In its role as agent, Becher McMahon will conduct a private placement financing of up to $6.35 million Cdn. (the "Brokered Placement").

In addition, Petrolia intends to complete a concurrent non-brokered financing of up to Cdn.$3.65 million (the "Non-Brokered Placement).

The net proceeds of the Brokered Placement and of the Non-Brokered Placement (collectively the "Private Placement") will be used for general working capital purposes and in connection with the commitments recently announced by Petrolia. Under the terms of the Private Placement, Petrolia has agreed to sell up to 6,666,666 Units, at a price of $1.50 per Unit, pursuant to the applicable exemptions from the prospectus and registration requirements of the Canadian securities laws.

Each Unit will be comprised of one common share and one-half of one common share purchase warrant. Each whole Warrant will entitle the holder thereof to purchase one common share at a price of $1.50 in the 18 months following the closing date of the Private Placement. Becher McMahon will receive a cash commission of 8% of the gross proceeds of the Brokered Placement and will be granted agent's options to purchase, in the 18 months following the closing date, that number of common shares equal to 10% of the number of Units sold under the Brokered Placement, at a price of $1.50 per Unit.

No commission shall be payable in the context of the Non-Brokered Placement.

Closing of the Private Placement is expected to occur on or around June 6, 2008 and is subject to the obtention of the usual required approvals, including approval of the TSX Venture Exchange Inc.

All securities issued under the Private Placement will be subject to a four month and one day hold period under applicable Canadian securities laws.

The securities being offered have not, nor will they be registered under the United States Securities Act of 1933, as amended, and may not be offered or sold within the United States or to, or for the account or benefit of, U.S. persons absent U.S. registration or an applicable exemption from the U.S. registration requirements.
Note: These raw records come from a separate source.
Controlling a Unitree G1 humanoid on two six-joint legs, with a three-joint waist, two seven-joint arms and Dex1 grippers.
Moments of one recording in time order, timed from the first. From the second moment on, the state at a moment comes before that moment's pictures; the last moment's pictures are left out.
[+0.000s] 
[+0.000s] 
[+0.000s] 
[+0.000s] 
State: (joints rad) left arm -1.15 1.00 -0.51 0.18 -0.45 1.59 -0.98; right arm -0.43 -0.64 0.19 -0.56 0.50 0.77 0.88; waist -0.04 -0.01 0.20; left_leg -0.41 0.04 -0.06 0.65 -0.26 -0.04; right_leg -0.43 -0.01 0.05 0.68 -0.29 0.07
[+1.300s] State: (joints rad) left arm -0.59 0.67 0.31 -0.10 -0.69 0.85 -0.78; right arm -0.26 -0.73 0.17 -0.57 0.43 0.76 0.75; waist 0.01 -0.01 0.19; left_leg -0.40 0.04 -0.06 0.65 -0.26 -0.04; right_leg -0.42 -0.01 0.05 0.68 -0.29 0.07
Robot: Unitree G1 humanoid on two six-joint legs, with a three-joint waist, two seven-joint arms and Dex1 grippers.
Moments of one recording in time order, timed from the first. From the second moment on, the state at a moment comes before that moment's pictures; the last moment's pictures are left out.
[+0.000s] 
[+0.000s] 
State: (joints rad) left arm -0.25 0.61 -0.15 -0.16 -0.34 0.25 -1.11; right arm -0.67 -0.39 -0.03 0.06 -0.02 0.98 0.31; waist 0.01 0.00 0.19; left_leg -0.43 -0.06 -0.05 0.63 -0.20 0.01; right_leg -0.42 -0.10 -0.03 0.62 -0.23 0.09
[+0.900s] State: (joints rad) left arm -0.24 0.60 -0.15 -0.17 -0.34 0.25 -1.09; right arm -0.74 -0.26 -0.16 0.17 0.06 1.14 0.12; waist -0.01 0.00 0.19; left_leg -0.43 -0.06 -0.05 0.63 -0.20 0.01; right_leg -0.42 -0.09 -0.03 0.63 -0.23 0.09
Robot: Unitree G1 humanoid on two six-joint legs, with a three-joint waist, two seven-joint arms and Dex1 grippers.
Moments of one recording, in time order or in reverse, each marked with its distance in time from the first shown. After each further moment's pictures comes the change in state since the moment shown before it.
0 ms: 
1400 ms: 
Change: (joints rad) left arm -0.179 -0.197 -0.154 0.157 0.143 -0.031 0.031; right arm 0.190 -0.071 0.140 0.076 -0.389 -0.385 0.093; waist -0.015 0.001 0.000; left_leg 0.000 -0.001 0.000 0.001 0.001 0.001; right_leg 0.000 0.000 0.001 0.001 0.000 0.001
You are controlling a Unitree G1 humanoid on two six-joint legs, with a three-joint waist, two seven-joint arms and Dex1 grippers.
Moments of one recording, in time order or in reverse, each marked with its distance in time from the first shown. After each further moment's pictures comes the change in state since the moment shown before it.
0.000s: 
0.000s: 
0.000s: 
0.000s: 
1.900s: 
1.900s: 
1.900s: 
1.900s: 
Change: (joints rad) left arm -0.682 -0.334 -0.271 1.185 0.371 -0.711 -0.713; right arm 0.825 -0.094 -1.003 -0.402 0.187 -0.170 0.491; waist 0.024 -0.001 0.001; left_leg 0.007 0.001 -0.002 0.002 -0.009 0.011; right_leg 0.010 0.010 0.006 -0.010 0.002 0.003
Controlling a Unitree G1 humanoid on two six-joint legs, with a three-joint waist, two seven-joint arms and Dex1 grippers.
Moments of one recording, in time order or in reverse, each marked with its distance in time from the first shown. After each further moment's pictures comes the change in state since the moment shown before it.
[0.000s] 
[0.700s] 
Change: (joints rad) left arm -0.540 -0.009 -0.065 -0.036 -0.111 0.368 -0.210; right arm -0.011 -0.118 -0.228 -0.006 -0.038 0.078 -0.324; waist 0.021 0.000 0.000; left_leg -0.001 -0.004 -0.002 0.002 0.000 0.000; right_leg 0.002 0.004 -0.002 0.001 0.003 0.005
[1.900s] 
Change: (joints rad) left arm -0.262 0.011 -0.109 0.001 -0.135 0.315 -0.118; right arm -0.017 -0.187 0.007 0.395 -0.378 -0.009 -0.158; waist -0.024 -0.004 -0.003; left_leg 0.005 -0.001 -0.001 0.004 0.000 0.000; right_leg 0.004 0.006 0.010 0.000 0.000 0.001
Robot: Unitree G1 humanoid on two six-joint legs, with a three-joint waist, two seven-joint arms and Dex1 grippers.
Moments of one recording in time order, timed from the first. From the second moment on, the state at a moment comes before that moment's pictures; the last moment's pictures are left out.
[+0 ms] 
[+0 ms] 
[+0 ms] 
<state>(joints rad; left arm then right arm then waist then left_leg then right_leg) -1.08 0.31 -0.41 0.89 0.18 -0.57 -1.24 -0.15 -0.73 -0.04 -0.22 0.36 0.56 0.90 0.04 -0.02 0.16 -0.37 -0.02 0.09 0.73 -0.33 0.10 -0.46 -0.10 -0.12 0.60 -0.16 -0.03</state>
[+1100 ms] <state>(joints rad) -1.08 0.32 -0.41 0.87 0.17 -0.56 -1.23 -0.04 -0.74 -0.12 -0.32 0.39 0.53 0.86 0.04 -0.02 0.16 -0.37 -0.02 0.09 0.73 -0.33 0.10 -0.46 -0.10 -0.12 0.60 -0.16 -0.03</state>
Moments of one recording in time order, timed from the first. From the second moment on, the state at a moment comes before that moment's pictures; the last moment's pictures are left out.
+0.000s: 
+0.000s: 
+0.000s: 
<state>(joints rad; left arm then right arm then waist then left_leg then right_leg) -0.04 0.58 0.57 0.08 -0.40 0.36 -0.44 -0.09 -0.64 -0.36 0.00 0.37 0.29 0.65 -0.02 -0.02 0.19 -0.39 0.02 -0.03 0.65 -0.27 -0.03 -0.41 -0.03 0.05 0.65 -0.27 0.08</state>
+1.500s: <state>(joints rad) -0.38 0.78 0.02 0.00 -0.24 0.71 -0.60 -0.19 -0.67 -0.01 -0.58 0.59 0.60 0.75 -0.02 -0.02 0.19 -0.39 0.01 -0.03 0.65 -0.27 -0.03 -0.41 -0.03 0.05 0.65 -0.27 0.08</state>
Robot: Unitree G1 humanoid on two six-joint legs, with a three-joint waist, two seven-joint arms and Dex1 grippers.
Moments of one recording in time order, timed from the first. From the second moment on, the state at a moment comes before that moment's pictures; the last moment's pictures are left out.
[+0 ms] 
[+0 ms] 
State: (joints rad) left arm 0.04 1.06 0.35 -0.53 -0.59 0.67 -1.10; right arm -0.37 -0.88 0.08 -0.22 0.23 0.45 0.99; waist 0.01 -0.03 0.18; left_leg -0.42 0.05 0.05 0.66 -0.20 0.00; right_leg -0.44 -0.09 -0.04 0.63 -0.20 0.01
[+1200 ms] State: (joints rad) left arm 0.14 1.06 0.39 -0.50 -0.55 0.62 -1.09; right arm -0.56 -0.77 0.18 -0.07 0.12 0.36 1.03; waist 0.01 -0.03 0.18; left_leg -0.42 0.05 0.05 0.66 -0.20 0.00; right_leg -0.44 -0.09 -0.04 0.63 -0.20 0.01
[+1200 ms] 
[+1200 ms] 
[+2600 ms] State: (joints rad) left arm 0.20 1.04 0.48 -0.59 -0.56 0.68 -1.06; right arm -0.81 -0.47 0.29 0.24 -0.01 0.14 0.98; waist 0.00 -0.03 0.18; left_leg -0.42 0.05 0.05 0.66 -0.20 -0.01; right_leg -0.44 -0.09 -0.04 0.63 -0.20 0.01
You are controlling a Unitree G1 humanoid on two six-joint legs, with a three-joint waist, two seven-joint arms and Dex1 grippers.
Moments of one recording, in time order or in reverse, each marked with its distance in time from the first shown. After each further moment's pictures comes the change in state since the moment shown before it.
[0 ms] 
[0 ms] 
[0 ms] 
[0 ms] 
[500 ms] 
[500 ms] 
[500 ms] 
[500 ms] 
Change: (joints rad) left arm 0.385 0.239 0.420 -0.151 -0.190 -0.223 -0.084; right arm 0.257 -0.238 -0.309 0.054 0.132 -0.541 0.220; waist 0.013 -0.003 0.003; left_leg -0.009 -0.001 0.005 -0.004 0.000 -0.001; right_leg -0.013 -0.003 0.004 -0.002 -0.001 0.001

This release does not constitute an offer for sale of securities in the United States.

About Petrolia

Petrolia is a junior oil and gas exploration company that holds exploration rights on a total of 14 929 km2 (3.7 millions acres), an area which represents 21 % of the Quebec territory under licence. Mainly located in the Gaspe Peninsula and on Anticosti Island, these licences are considered as the most prospective lands, representing 70% of the Quebec petroleum onshore potential, Petrolia will now have a free hand to develop that potential with new partners and it intends to intensify its exploration program in the upcoming years. The company has 34 M outstanding shares and it owns 2.2% of the issued and outstanding shares of Gastem Inc. (TSX VENUTRE:GMR).

The TSX Venture Exchange does not accept responsibility for the adequacy or accuracy of this release.